En el “califato” que proclamó en un territorio que abarca parte de Siria e Irak, ISIS lleva meses imponiendo un Tercer Reich ultra-islamista. Sus propios yihadistas filman y muestran al mundo cómo decapitan, queman en hogueras o crucifican combatientes enemigos. También muestran en videos cómo lapidan mujeres, arrojan homosexuales desde edificios y ejecutan fusilamientos en masa.
Están cometiendo un genocidio contra chiítas, kurdos, yazidis y alauitas. Pero la coalición que armó Obama para bombardearlos tiene más miembros europeos que del Oriente Medio.
Los árabes sunitas no ayudaron a los kurdos de la ciudad de Kobane en su heroica resistencia contra la milicia del “califa” Abú Bakr al Bagdadí. Solo contaron con los bombardeos norteamericanos. Y si el famélico ejército iraquí pudo reconquistar la estratégica Tikrit, no fue con ayuda de Arabia Saudita sino de Irán y de los aviones norteamericanos.
Sauditas, qataríes, jordanos y egipcios, igual que los Emiratos Árabes, están más preocupados por acotar la influencia iraní en la región que por detener el genocidio que está ejecutando ISIS.

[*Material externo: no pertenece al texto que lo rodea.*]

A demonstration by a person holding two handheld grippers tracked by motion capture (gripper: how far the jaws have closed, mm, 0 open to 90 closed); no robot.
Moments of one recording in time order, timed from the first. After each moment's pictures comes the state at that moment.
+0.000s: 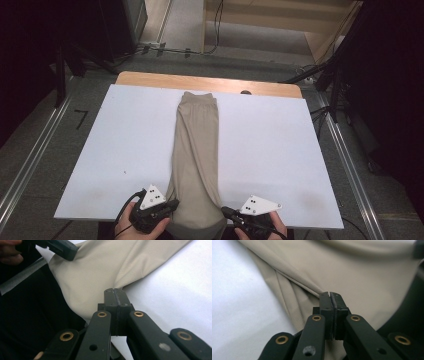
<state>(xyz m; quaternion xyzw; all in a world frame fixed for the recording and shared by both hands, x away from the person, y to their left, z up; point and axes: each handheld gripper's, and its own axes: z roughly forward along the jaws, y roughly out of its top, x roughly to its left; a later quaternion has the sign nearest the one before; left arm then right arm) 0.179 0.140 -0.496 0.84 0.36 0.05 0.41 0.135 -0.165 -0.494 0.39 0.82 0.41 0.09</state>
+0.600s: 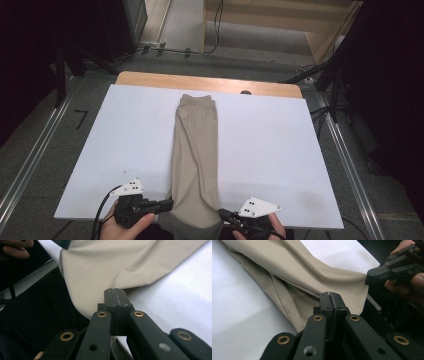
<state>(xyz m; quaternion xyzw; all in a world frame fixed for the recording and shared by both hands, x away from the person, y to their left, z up) 0.194 0.174 -0.486 0.80 0.36 -0.08 0.47 0.130 -0.159 -0.486 0.37 0.82 0.43 0.08</state>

Mientras el nazismo ultra-islamista combata al Hizbolá libanés, al régimen alauita sirio y al ejército mayormente chiíta de Irak, todos aliados de Teherán, los gobernantes suníes dirán, parafraseando a Roosevelt, que el califa Al Bagdadí “es un monstruoso genocida, pero es nuestro monstruoso genocida”.
Y desde su tumba, Sathya Sai Baba los acusará de hipócritas.